## ASSIGNMENT:
Copy every entry below exactly as it appears, leaving out the images.

[Data records]
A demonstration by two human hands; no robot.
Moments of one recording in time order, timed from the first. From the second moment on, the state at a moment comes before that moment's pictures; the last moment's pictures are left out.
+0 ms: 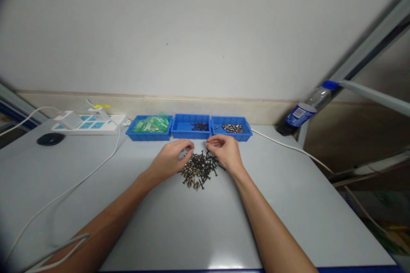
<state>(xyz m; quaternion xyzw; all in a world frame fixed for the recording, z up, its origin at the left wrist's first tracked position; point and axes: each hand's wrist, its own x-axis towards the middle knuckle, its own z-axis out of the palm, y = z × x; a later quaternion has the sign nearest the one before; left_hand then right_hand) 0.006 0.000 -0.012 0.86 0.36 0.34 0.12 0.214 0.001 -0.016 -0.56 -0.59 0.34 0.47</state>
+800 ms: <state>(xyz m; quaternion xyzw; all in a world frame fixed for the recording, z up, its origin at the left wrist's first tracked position) -0.004 0.009 -0.004 0.87 0.34 0.31 0.16 0.216 0.003 0.004 -0.47 -0.35 0.38 0.71</state>
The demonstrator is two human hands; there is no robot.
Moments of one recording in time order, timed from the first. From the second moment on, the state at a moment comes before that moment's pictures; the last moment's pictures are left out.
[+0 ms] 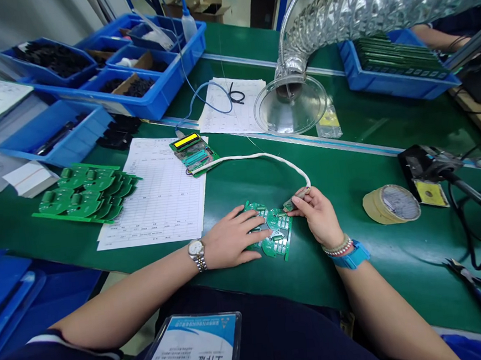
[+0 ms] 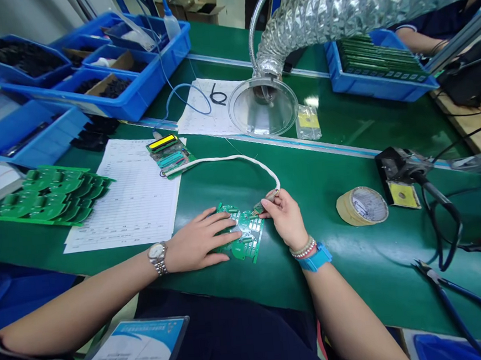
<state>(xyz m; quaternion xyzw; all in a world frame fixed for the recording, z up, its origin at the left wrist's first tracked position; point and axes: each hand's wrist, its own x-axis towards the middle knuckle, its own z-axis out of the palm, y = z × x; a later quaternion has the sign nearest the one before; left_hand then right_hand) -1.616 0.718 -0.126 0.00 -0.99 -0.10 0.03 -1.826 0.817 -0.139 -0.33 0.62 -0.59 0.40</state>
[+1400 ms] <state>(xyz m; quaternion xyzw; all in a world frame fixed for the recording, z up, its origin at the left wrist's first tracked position) -1.606 0.674 -0.143 0.08 -0.97 -0.21 -0.03 -1.814 0.819 -0.134 -0.54 0.68 -0.42 0.26</state>
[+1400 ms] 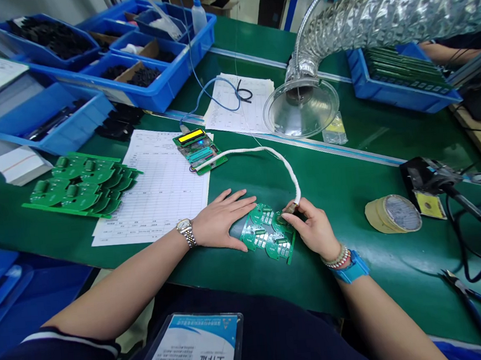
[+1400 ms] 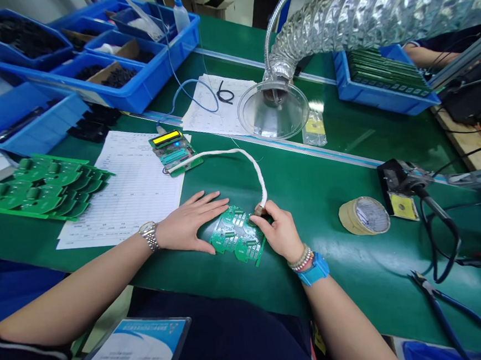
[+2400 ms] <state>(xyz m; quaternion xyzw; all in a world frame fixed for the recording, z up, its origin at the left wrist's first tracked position) -1.606 0.674 -0.142 0.09 -0.97 -0.22 -0.02 -1.813 0.819 -0.136 -0.54 0.69 -0.41 0.25</state>
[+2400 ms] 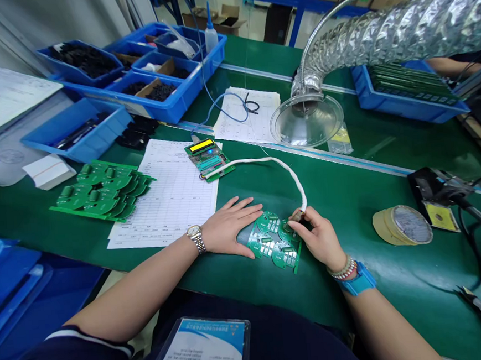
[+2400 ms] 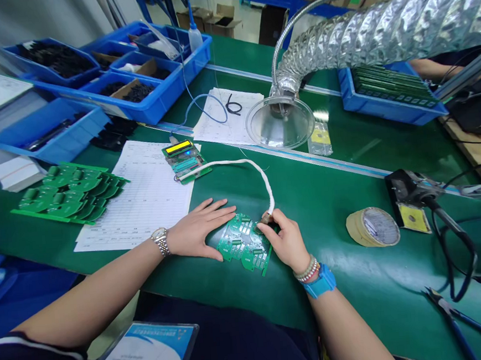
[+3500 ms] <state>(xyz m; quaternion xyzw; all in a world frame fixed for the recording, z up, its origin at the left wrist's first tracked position) -1.605 0.676 -0.149 0.08 -0.97 -0.24 0.00 -1.816 0.820 -0.141 -0.56 0.69 -0.39 0.24</state>
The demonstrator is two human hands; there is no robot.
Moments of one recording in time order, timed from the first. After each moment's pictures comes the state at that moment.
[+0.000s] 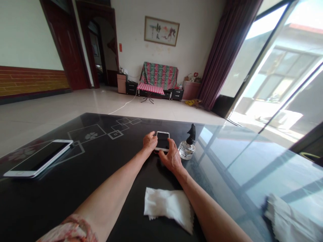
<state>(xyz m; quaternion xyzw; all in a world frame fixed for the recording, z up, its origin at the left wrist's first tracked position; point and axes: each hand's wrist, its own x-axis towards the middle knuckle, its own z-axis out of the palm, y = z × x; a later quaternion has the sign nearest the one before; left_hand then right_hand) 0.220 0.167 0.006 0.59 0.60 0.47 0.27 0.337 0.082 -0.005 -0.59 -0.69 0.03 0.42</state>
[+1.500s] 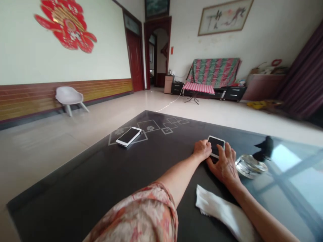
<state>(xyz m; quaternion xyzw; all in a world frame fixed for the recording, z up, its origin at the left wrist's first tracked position) 0.224 0.144 0.012 0.69 0.62 0.33 0.18 0.336 0.090 -0.011 -0.51 -0.76 -0.13 0.39</state>
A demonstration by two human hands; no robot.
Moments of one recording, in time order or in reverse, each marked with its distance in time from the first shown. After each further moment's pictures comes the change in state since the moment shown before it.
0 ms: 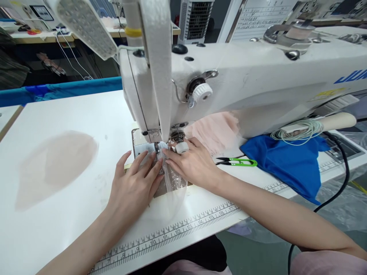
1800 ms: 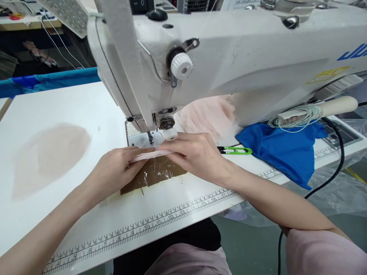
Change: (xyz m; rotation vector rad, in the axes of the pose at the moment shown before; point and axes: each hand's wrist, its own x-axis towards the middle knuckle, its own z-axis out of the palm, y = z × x) left_hand 0.023 -0.034 -0.022 -0.509 -0.494 -0.271; right_hand -0.009 0.005 -0.030 0.426 0.260 0.013
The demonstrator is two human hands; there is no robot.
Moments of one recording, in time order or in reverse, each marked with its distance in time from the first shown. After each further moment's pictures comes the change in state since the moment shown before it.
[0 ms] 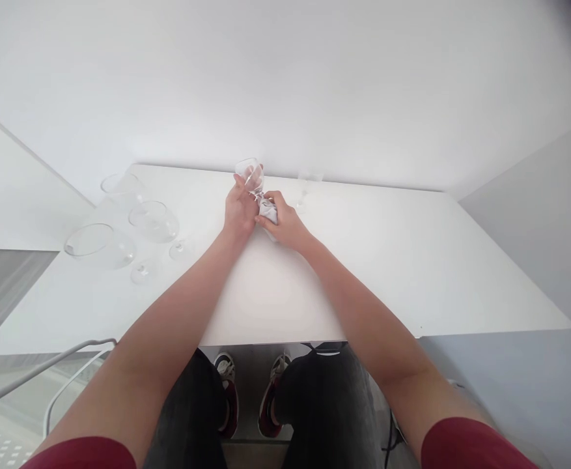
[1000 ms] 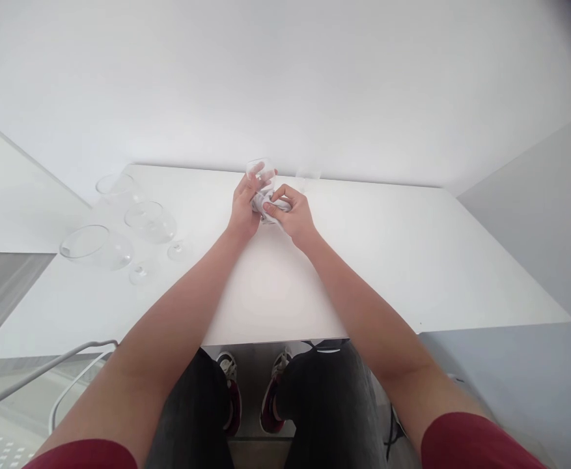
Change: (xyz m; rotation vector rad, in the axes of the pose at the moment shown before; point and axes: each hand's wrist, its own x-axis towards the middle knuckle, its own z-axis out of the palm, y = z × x) left_hand -0.014 -0.002 0.014 0.189 -0.070 -0.007; right_hand 0.003 -0.016 -0.013 0.652 0.199 0.180
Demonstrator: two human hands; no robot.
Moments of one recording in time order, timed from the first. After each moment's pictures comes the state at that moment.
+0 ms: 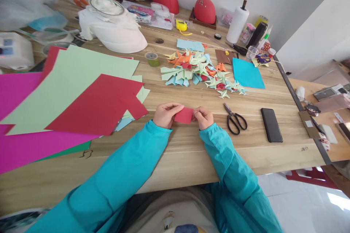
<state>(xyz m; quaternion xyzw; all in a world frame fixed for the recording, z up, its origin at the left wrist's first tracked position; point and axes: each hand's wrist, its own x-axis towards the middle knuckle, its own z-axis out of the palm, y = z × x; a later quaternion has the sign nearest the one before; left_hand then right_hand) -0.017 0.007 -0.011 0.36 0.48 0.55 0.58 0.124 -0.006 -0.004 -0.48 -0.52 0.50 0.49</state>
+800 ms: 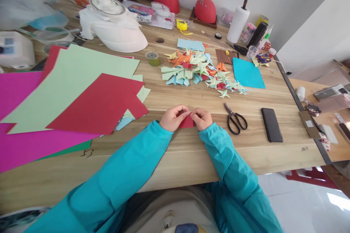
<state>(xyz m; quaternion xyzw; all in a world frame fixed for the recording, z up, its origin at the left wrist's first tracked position) -0.015 -0.002 -0.002 0.61 0.45 0.44 0.47 0.124 -0.008 -0.003 -0.49 -0.59 0.47 0.45</state>
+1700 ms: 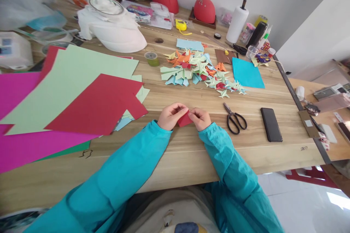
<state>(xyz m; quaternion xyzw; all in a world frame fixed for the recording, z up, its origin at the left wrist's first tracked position) -0.013 -0.002 -0.002 0.54 0.47 0.50 0.49 0.124 -0.006 -0.007 -0.46 -0.60 0.49 0.43</state>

## ANSWER BELOW:
A demonstration by two human hands; no robot.
Moments of one recording in time order, timed from the first. From the second moment on, the state at a moment comes before that moment's pictures; the last moment's pictures are left out.
+0 ms: 
<state>(xyz m; quaternion xyzw; all in a world frame fixed for the recording, z up, its origin at the left wrist's first tracked position; point and axes: each hand's wrist, its own x-axis towards the middle knuckle, its own z-axis out of the palm, y = z × x; a later quaternion has the sign nearest the one before; left_hand then right_hand) 0.006 0.000 -0.012 0.86 0.36 0.34 0.12 0.214 0.001 -0.016 -0.56 -0.59 0.34 0.47</state>
+800 ms: <state>(xyz m; quaternion xyzw; all in a world frame fixed for the recording, z up, its origin at the left wrist's first tracked position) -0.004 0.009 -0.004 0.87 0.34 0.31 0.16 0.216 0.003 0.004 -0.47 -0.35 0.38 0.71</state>
The demonstrator is two human hands; there is no robot.
Moments of one recording in time order, timed from the first. From the second moment on, the state at a moment comes before that moment's pictures; the last moment's pictures are left out.
[+0 ms] 
[+0 ms] 
<state>(xyz m; quaternion xyzw; all in a world frame fixed for the recording, z up, its origin at the left wrist's first tracked position; point and axes: each hand's wrist, its own x-axis towards the middle knuckle, its own z-axis out of the palm, y = z × x; a later quaternion has the sign nearest the one before; left_hand then right_hand) -1.616 0.718 -0.126 0.00 -0.99 -0.10 0.03 -1.826 0.817 -0.139 -0.33 0.62 -0.59 0.40</state>
[+1400 ms] <state>(xyz m; quaternion xyzw; all in a world frame fixed for the recording, z up, its origin at the left wrist's first tracked position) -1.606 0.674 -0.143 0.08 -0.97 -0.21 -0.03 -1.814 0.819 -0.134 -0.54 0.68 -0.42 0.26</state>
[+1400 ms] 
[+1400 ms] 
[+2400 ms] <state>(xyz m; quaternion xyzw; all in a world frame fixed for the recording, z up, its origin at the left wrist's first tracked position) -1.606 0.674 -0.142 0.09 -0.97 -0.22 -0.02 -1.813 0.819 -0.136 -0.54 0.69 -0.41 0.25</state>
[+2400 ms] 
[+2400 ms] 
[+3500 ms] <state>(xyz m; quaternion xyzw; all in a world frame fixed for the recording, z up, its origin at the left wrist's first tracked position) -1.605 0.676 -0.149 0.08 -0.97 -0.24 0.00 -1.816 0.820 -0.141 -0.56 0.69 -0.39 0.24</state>
The demonstrator is two human hands; there is no robot.
Moments of one recording in time order, timed from the first. After each moment's pictures comes the state at that moment.
[+0.000s] 
<state>(xyz m; quaternion xyzw; all in a world frame fixed for the recording, z up, its origin at the left wrist's first tracked position; point and axes: each hand's wrist, its own x-axis towards the middle knuckle, its own z-axis out of the palm, y = z × x; a later quaternion has the sign nearest the one before; left_hand then right_hand) 0.220 0.167 0.006 0.59 0.60 0.47 0.27 0.337 0.082 -0.005 -0.59 -0.69 0.03 0.42</state>
[+1.500s] 
<state>(xyz m; quaternion xyzw; all in a world frame fixed for the recording, z up, its origin at the left wrist's first tracked position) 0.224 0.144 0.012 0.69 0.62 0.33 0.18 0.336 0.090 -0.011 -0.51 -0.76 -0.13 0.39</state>
A demonstration by two human hands; no robot.
Moments of one recording, in time order or in reverse, each marked with its distance in time from the first shown. After each further moment's pictures comes the change in state since the moment shown before it.
0 ms: 
1800 ms: 
Change: (xyz m; rotation vector rad, in the axes of the pose at the moment shown before; point and axes: each hand's wrist, its own x-axis towards the middle knuckle, its own z-axis out of the palm, y = z × x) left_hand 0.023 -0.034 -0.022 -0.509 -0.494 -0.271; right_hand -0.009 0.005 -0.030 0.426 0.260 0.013
The demonstrator is two human hands; there is no robot.
Moments of one recording, in time order or in reverse, each marked with its distance in time from the first shown. After each further moment's pictures comes the change in state since the moment shown before it.
[0 ms] 
[1000 ms] 
Change: (xyz m; rotation vector rad, in the axes of the pose at the moment shown before; point and axes: each hand's wrist, its own x-axis towards the middle knuckle, its own z-axis out of the palm, y = z × x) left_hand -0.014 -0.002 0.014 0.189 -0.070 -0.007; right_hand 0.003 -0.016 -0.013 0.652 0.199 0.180
Demonstrator: two human hands; no robot.
Moments of one recording in time order, timed from the first. After each moment's pictures comes the state at that moment.
+0 ms: 
<state>(xyz m; quaternion xyzw; all in a world frame fixed for the recording, z up, its origin at the left wrist's first tracked position; point and axes: each hand's wrist, its own x-axis towards the middle knuckle, its own z-axis out of the palm, y = z × x; a later quaternion has the sign nearest the one before; left_hand then right_hand) -0.017 0.007 -0.011 0.36 0.48 0.55 0.58 0.124 -0.006 -0.004 -0.48 -0.52 0.50 0.49</state>
+800 ms: 
<state>(xyz m; quaternion xyzw; all in a world frame fixed for the recording, z up, its origin at the left wrist's first tracked position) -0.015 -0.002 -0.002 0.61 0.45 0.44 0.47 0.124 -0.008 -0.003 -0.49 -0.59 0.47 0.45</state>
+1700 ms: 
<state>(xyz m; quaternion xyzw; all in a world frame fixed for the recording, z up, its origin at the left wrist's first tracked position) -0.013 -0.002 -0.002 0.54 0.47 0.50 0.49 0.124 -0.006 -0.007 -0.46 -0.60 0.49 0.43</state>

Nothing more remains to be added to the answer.